*Your instructions*. Transcribe the whole listing below. Pictures do not go in the copy.
══════
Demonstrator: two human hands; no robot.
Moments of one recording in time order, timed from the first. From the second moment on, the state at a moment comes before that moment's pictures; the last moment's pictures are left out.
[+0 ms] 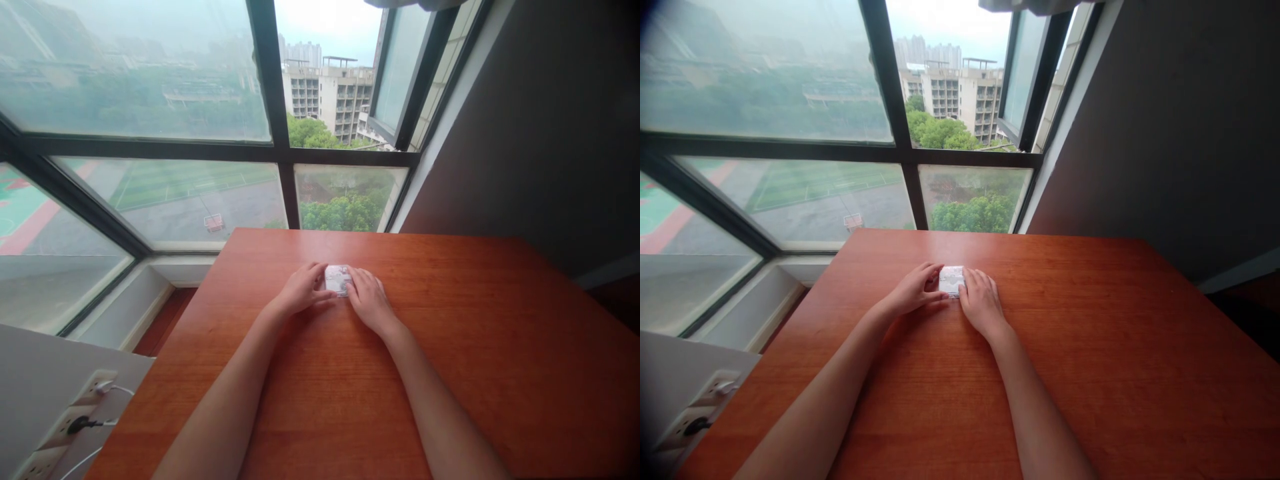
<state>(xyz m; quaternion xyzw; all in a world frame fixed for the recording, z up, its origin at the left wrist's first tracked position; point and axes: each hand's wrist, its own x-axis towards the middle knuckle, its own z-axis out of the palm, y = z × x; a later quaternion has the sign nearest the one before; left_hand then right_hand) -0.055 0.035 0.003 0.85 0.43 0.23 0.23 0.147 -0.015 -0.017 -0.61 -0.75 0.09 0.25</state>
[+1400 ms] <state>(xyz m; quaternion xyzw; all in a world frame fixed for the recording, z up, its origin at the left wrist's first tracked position) -0.044 0.026 -0.005 0.78 0.51 0.29 0.19 0.206 0.001 -0.019 -0.79 -0.48 -0.05 0.38</state>
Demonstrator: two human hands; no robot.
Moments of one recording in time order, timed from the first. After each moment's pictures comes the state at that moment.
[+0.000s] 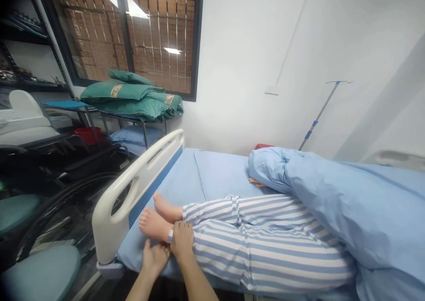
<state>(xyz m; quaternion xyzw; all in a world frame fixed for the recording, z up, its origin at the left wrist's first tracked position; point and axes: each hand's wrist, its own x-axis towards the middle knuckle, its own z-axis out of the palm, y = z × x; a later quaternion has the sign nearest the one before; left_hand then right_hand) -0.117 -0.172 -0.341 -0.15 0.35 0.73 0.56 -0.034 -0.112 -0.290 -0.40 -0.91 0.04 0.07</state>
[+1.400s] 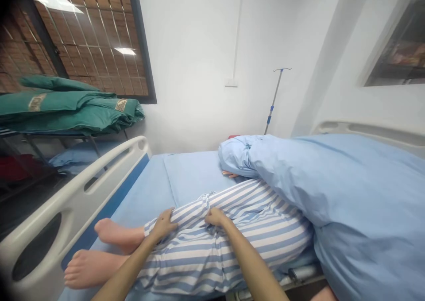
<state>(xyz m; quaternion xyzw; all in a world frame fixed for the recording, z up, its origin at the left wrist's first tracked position) -0.061 -0.015 -0.284 0.64 0.73 0.20 0.12 0.171 0.077 -0.296 -0.49 -0.79 0.35 0.05</state>
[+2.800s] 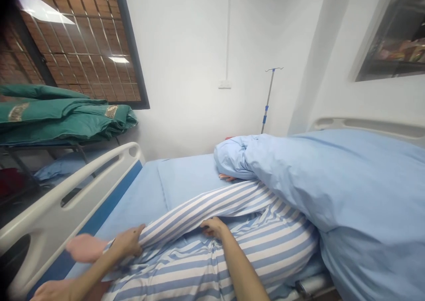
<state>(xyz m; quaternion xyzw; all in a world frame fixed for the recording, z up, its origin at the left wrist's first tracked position) -0.135 -0.020 -0.270 0.63 0.77 -0.04 0.10 0.169 0.094 -0.336 -0.54 -0.45 0.67 0.22</state>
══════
*Result for this exercise*.
Demonstrator: two human hands; no robot.
Moments of one recording in time order, timed from the first. From the second moment on, the state at a moment comes before that moment's pictures; the last moment's pictures are left out.
[+0 ms] 
<state>(xyz m; quaternion xyzw; all in a world frame fixed for the recording, z up, its origin at the left wrist's first tracked position; point and axes: each hand's wrist, its own x-axis towards the middle knuckle, its own z-axis out of the palm, y = z × x; a later quaternion has the sign nearest the one before; left_hand then right_hand) -0.055 0.035 0.003 0.85 0.43 0.23 0.23 0.147 -0.015 -0.017 -0.61 -0.75 0.09 0.25</state>
[+1400 ms] <state>(xyz m; quaternion xyzw; all in a world frame fixed for the recording, z up, its origin at the left wrist's first tracked position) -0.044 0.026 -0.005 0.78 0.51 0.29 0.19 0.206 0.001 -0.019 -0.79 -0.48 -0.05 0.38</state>
Demonstrator: two human hands; no robot.
Moments of one recording in time order, timed from the first. After each moment's pictures comes the state at that moment.
[+0.000s] 
<state>(xyz m; quaternion xyzw; all in a world frame fixed for the recording, z up, its origin at the left wrist's first tracked position; point and axes: each hand's wrist, its own x-axis towards the middle knuckle, its own z-axis out of the palm, y = z × x; a later quaternion has the sign nearest the one before; left_hand then right_hand) -0.117 -0.172 -0.341 -0.15 0.35 0.73 0.56 -0.034 -0.112 -0.290 -0.40 -0.91 0.04 0.07</state>
[+1.400s] 
<state>(xyz m; quaternion xyzw; all in a world frame fixed for the recording, z up, its origin at the left wrist's first tracked position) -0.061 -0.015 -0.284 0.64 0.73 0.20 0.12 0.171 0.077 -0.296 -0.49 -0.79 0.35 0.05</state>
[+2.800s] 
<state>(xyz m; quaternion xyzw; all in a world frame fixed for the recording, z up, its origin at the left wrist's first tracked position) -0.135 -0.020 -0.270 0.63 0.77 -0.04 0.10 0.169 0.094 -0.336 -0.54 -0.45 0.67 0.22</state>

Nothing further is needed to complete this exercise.